→ **TASK GOAL**: Look through the lines below and copy each one that includes "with".

■ ■ ■ ■

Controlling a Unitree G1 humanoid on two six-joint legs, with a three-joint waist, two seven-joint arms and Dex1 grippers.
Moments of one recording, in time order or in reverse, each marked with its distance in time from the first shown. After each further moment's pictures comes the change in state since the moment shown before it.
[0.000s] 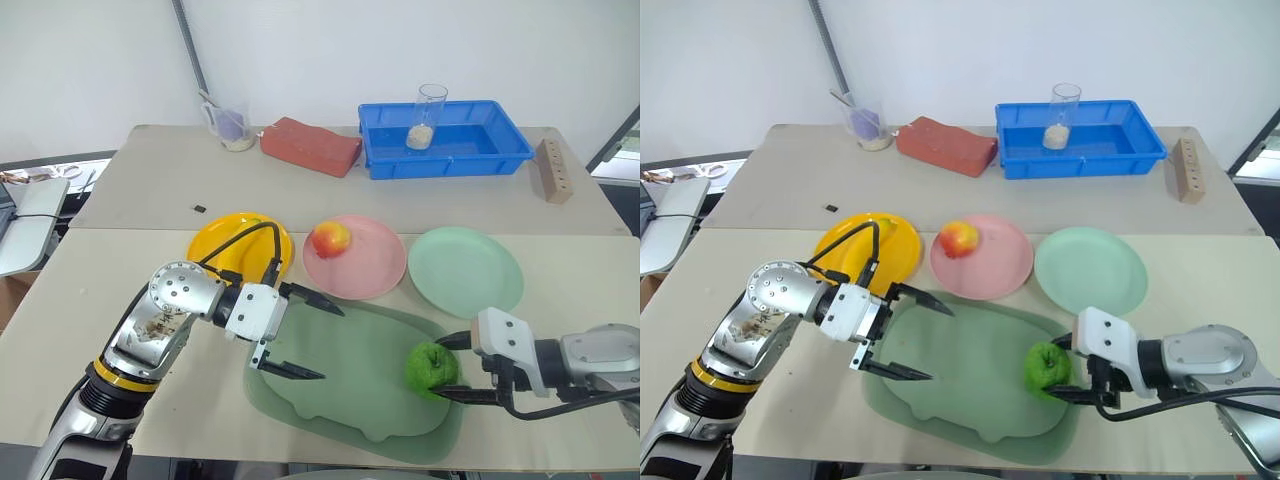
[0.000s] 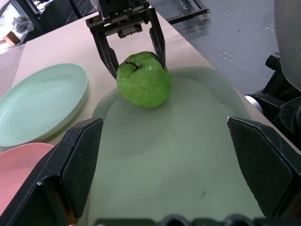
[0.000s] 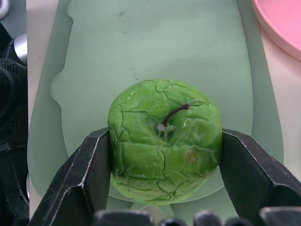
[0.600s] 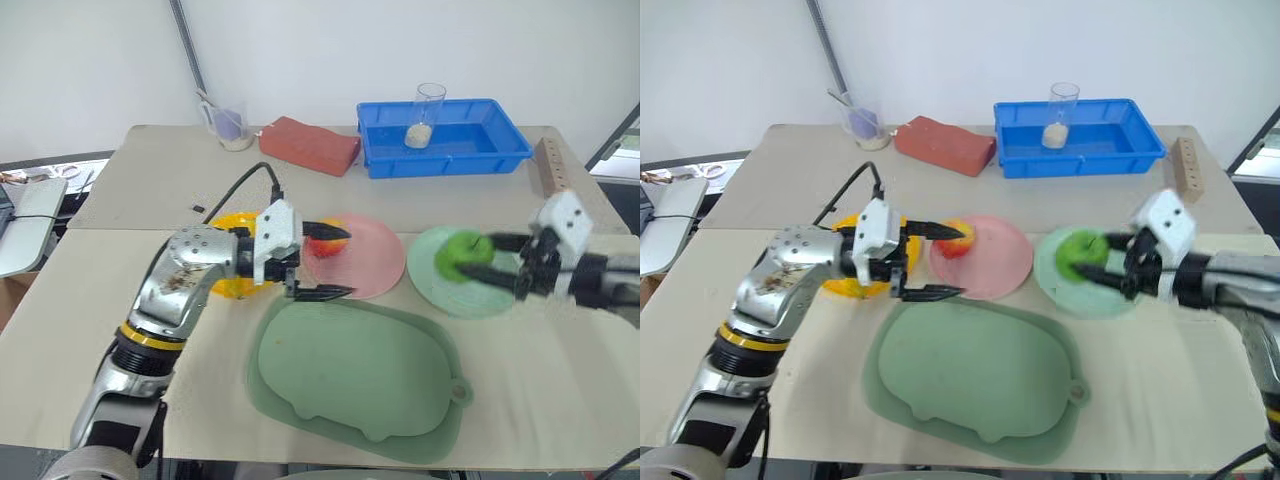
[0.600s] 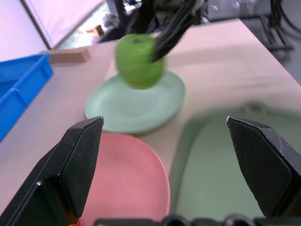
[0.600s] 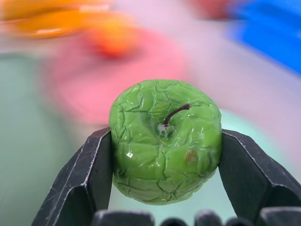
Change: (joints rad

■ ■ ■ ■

→ **WRITTEN SOLUTION**:
Controlling a Unitree G1 humanoid on two six-joint legs, with a three-joint waist, two seven-joint arms and Dex1 grippers.
Moments of one recording, in time order or in reverse, each marked with its distance in time from the first shown. After each further moment's pictures comes the change in state since the moment shown before it.

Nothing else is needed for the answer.